WORK INSTRUCTION: Skip the pictures. Retype exactly, and only, the lines between the line holding "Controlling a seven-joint" and the last line below, inclusive.

RECORDS SUPPLIED:
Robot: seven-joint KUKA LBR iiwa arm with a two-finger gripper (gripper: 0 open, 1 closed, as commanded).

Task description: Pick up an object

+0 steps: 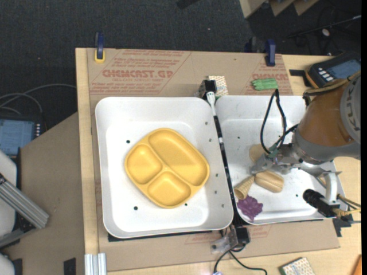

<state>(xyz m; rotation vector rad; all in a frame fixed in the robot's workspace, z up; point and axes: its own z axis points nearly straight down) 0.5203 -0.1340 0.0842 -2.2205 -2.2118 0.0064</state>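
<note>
Reaches in from the right, grey arm (335, 128) with orange band above the wrist bent low, gripper (269, 164) pointing left near the scene's right-centre. Jaws hidden beneath the wrist; state unclear.

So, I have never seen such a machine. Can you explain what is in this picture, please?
One camera looks down at a slant on a bench with two shallow white bins. The grey and orange thing at the right is a robot arm; its gripper is low in the right bin, over some tan pieces. I cannot tell if it holds anything. A purple object also lies there. The left bin holds a yellow divided tray.
</note>
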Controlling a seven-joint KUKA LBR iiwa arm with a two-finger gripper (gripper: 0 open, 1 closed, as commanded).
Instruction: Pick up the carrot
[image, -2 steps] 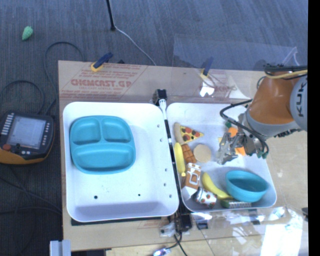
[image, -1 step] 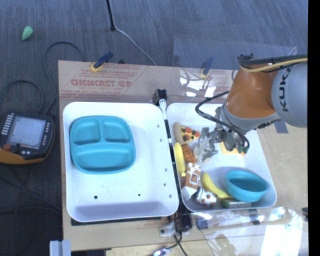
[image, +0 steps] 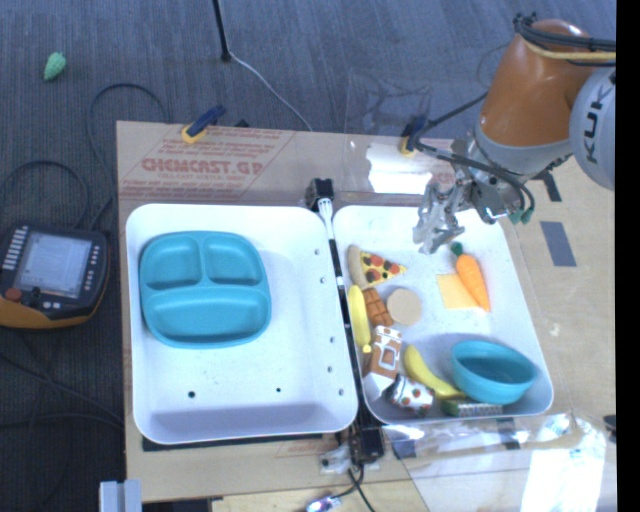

ANSWER TO THE EXERCISE:
Controlling a seven-joint KUKA LBR iiwa arm with a two-finger gripper (gripper: 0 open, 1 closed, as commanded).
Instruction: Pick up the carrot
[image, -2 steps] 
[image, -1 step] 
[image, +0 steps] 

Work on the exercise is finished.